Die Bezahlkarte soll mögliche Anreize für illegale Migration in Deutschland senken. Ob sie allerdings flächendeckend eingeführt wird, ist offen. In NRW sollen die Kommunen darüber entscheiden.
Nordrhein-Westfalens Kommunen sollen nach Angaben der Landesregierung über die Einführung der geplanten Bezahlkarte für Asylbewerber entscheiden und die entstehenden Kosten dabei auch selbst tragen. Es werde keinen Anschlusszwang für die Kommunen in Nordrhein-Westfalen geben, sagte eine Sprecherin der Staatskanzlei am Montag. Der Bund werde sich an den mit der Einführung der Bezahlkarte verbundenen Kosten nicht beteiligen. „Eine Übernahme der in den Kommunen entstehenden Kosten durch das Land ist in Nordrhein-Westfalen – auch vor dem Hintergrund der mit der Einführung verbundenen Entlastungen – nicht geplant“, erklärte sie. Zuvor hatte der WDR berichtet.

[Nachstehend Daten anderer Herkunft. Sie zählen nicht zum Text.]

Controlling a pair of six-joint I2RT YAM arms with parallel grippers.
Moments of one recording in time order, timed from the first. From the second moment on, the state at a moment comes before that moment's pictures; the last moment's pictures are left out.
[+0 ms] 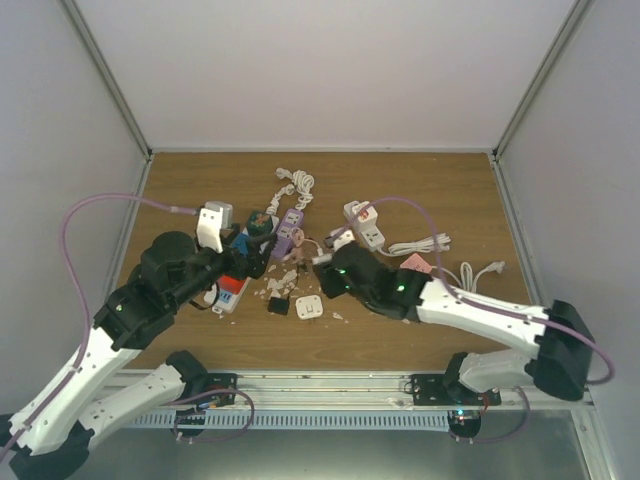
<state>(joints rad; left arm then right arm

Beim Städte- und Gemeindebund NRW rief die Ankündigung der schwarz-grünen Landesregierung Kritik hervor. „Das Land hat bei der Bezahlkarte einseitig Fakten geschaffen, ohne vorher mit den Kommunen die Rahmenbedingungen zu besprechen. Das ist mehr als enttäuschend“, sagte Hauptgeschäftsführer Christof Sommer und fügte hinzu: „Für uns ist klar: Wenn Bund und Länder die Einführung einer Bezahlkarte beschließen, müssen sie auch vollständig die Kosten übernehmen.“
Eine Bezahlkarte könne Ämtern und Geflüchteten helfen, wenn sie einfach zu handhaben sei und Aufwand reduziert werde. „Vieles spricht dafür, sie flächendeckend einzuführen. Nur dann kann sie auch einen Beitrag leisten, Migration zu steuern.“
Mit der Einführung der Bezahlkarte für Flüchtlinge sollen Asylbewerberinnen und Asylbewerber künftig einen Teil der staatlichen Leistungen als Guthaben erhalten und nicht mehr als Bargeld. 14 von 16 Bundesländern einigten sich Ende Januar auf ein gemeinsames Vergabeverfahren, das bis zum Sommer abgeschlossen sein soll. Bayern und Mecklenburg-Vorpommern gehen eigene Wege, wollen aber ebenfalls eine Bezahlkarte einführen.
Mit der Karte soll unter anderem verhindert werden, dass Flüchtlinge Geld an ihre Familie oder Freunde ins Ausland überweisen. „Das ist aus meiner Sicht ein ganz wichtiger Schritt, um Anreize für illegale Migration nach Deutschland zu senken“, hatte der hessische Ministerpräsident und Vorsitzende der Ministerpräsidentenkonferenz, Boris Rhein (CDU), erklärt.
Die Düsseldorfer Staatskanzlei hatte zu der Einigung fast aller Länder auf ein Vergabeverfahren mitgeteilt, dass sich Nordrhein-Westfalen an der gemeinsamen Ausschreibung beteiligen werde. Die geeinten Standards enthielten zum Teil Möglichkeiten zur länderspezifischen Anpassung. Ob und in welchem Umfang solche Anpassungen in NRW vorgenommen werden, hänge unter anderem mit den technischen Möglichkeiten oder weiteren Akteuren, insbesondere den Kommunen, zusammen.
Die FDP-Landtagsfraktion kritisierte NRW-Ministerpräsident Hendrik Wüst (CDU). „In Berlin hat er es vollmundig gefordert, in NRW kommt es nicht flächendeckend – Ministerpräsident Hendrik Wüst fährt einen riskanten Schlingerkurs bei der Bezahlkarte für Flüchtlinge“, erklärte Fraktionschef Henning Höne am Montag. Statt den Kommunen zu helfen, überlasse Wüst ihnen die Entscheidung und finanzielle Last. „Diese Kehrtwende zur gemeinsamen Entscheidung der Regierungschefinnen und Regierungschefs der Länder Ende 2023 macht Wüst unglaubwürdig“, unterstrich der Oppositionspolitiker.
Der Städte- und Gemeindebund NRW wies in seiner Reaktion auf die Äußerungen der Staatskanzlei auf die ohnehin schon starke Belastung der Kommunen hin. „Die Kommunen zahlen für die Versorgung und Unterbringung der Geflüchteten schon viel zu lange drauf und sind auf Entlastungen angewiesen“, erklärte Sommer. Zusätzliche Aufgaben bedeuteten das Gegenteil. Auch die Beschäftigten arbeiteten „seit zwei Jahren am Limit“.